L’arrestation n’est donc plus un laps de temps durant lequel des négociations sérieuses entre policiers et suspect vont commencer, selon un rapport de force, des stratégies et des moyens de défense propres à chacune des parties, pour construire la manière dont se sont déroulés des événements ; il est plutôt celui d’une coopération, au cours de laquelle le suspect, ici la suspecte, peut se décharger de secrets trop lourds à porter. Les policiers peuvent eux tranquillement peaufiner leur dossier.
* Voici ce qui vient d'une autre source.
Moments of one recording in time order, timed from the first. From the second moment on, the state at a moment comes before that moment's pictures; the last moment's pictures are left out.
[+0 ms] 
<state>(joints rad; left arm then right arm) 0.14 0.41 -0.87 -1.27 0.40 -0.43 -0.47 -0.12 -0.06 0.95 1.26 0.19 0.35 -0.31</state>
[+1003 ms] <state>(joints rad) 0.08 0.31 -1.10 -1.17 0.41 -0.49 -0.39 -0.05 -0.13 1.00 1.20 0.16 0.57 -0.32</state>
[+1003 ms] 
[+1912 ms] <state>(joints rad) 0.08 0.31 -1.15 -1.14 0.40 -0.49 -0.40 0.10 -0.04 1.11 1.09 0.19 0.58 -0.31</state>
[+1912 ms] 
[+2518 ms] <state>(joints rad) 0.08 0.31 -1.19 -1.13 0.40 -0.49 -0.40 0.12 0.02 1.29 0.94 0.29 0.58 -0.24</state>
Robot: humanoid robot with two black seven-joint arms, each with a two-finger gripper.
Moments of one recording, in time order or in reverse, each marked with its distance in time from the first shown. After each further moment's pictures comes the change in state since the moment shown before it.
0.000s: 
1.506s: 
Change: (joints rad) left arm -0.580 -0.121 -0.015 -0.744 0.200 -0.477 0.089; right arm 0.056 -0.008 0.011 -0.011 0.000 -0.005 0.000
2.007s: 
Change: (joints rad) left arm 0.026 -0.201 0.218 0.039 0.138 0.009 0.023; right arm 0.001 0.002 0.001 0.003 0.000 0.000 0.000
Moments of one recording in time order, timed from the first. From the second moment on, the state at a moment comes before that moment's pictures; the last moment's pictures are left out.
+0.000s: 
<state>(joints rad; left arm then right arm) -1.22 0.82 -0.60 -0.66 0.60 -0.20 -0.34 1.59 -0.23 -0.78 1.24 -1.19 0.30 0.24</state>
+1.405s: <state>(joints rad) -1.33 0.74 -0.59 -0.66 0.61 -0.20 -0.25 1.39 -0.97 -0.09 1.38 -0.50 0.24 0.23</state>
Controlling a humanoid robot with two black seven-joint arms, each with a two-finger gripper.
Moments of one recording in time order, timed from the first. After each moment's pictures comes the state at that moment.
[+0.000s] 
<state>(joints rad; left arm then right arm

Ça m'a permis de dire tout ce que j'avais à dire ; déjà, quand j'étais en garde à vue, j'ai pas osé parler tout de suite. Je me suis dit : « Il va être dans le bureau en même temps que moi ». Après, j'ai demandé à voir l'inspecteur, et je lui ai dit : « Ecoutez, j'ai besoin de vous parler ; je vais vous expliquer ce qui s'est passé ». Et là, je me suis sentie en sécurité, et je lui ai dit tout ce que j'avais à dire. Ils m'ont dit : « Non, vous allez pas le voir ; il sera pas avec vous dans les bureaux, même quand vous irez chez le juge d'instruction... ». Chez le juge, il y avait du monde ce jour-là, comme dans les geôles on entend les voix, j'ai écouté si j'entendais pas sa voix. J'avais toutes les voix, des voix d'hommes, mais j'arrivais pas à cerner si il y avait la sienne ou pas. Et à chaque fois que j'arrivais, je regardais partout. Après je me suis dit : « T'as les flics, t'auras le juge qui sera là, bon ça va aller quoi... ».

Vous en aviez gros sur la patate…

Ouais. J'avais besoin de... Vider mon sac, vider mon cœur, déballer tout ça... (Félicie, 42 ans, dans mon bureau, complicité de viol sur mineur par ascendant, une détention, 7 ans, libre).